• **Work item**
Wherever the word "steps" shows up in the data, report the line it sits in.

^^^^^^^^

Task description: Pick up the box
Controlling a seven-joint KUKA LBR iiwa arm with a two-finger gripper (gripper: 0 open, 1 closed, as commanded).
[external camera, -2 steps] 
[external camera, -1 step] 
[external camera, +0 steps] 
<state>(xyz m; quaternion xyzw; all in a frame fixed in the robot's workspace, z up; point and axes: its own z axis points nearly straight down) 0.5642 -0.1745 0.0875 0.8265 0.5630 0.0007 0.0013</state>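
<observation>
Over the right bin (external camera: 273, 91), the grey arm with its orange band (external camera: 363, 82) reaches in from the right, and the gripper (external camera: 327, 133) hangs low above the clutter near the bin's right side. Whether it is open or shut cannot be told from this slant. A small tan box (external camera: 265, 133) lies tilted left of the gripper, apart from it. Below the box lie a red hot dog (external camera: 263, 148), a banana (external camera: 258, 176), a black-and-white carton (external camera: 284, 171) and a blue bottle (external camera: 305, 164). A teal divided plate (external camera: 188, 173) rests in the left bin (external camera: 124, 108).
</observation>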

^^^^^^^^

• **Written response**
[external camera, -2 steps] 
[external camera, +0 steps] 

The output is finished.